Summary and Contributions: The authors propose a method for generating textures of worn clothing from a single image, including that of occluded parts. Key components are a warping-based approach that establishes a spatial correspondence between the image and texture coordinates (as used elsewhere) and a cross-view consistency term (appears new).

Strengths: Using human pose information from the target view to establish correspondences is simple yet efficient. It is related to the bidirectional novel-view synthesis proposed in [A], which should be discussed and differences highlighted. Since this appears to be the main contribution of this paper, what are the closest exiting methods to this strategy? Certainly there are novel-view synthesis works, but are there ones using detections in the target view to establish pixel correspondence over views?

Weaknesses: Using a pre-trained method for 3D pose and shape estimation accumulates its errors. The method would be much stronger if the pre-trained model would onlye be used for bootstrapping. Could the existing model be trained end-to-end, including pose and shape estimation? It would be a nice direction for future work / future iterations of this work.
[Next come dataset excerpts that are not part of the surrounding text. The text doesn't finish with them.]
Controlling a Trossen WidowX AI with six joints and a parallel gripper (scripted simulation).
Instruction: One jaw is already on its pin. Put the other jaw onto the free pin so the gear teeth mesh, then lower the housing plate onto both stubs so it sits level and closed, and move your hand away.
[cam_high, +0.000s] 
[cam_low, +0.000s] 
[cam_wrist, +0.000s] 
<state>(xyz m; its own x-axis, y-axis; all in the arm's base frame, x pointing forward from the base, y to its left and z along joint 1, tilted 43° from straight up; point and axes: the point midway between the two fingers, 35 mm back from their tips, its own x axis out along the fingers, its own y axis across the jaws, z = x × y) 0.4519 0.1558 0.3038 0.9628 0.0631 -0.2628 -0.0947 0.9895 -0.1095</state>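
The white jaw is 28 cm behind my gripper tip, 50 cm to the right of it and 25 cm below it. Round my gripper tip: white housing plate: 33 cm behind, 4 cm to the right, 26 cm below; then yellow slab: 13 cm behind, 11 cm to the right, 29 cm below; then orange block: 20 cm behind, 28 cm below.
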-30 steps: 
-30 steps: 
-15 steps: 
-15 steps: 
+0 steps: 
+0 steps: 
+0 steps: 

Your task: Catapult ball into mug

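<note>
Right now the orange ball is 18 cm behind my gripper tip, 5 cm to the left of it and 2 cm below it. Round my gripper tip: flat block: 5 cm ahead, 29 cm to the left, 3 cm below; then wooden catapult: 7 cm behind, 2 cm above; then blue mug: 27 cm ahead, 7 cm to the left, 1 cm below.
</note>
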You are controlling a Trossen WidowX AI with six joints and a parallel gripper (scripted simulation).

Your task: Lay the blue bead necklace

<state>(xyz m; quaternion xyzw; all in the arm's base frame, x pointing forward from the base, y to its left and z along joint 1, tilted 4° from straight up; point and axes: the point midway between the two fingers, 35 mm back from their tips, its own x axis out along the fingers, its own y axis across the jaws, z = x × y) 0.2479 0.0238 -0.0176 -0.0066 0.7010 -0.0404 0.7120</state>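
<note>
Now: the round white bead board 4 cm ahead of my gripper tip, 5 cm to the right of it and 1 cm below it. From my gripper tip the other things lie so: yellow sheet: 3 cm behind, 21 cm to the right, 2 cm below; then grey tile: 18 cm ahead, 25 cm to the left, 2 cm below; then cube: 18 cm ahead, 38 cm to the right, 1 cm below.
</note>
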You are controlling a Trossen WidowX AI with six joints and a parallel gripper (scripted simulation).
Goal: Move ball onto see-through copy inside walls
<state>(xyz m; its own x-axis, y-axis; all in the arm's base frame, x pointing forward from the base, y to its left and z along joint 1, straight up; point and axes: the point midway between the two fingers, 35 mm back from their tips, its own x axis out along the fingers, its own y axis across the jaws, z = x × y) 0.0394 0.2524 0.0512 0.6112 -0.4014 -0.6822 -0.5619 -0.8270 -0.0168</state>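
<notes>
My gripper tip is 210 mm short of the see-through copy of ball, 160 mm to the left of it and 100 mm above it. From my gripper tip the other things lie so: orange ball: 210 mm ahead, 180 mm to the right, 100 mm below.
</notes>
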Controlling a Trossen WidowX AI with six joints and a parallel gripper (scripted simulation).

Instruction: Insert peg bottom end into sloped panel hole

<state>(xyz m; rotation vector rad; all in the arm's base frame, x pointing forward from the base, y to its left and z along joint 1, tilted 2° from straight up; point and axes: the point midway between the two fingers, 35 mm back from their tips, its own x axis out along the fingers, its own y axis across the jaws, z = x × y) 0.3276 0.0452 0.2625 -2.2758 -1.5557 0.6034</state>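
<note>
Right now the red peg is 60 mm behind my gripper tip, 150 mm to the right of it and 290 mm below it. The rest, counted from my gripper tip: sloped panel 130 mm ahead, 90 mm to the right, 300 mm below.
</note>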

Correctness: Limitations should be stated more clearly. E.g. what happens when the pose or shape estimation is inaccurate? Some artifacts can be seen when the arm occludes the body. Moreover, why is the head excluded in DeepFashion? The method is sound, but I'm not 100% sure if there isn't related work using the same view consistency. The method is evaluated on two established and very different datasets.

Clarity: The paper is well-written and easy to understand. The part about how correspondence between two views is established could be explained in more prominence and discussed in relation to existing methods, such as [A]. The broader impact session should also discuss negative aspects, e.g. ways pose and shape estimation could be abused.

Relation to Prior Work: View consistency by using detections in a targe view have been used in other form in: [A] Rhoding et al. Neural Scene Decomposition for Multi-Person Motion Capture. CVPR 2019

Reproducibility: Yes

Additional Feedback: I would not call the poses in deep fashion that diverse, they are all standing with typical posing poses. Thanks for the rebuttal, I stand to my score.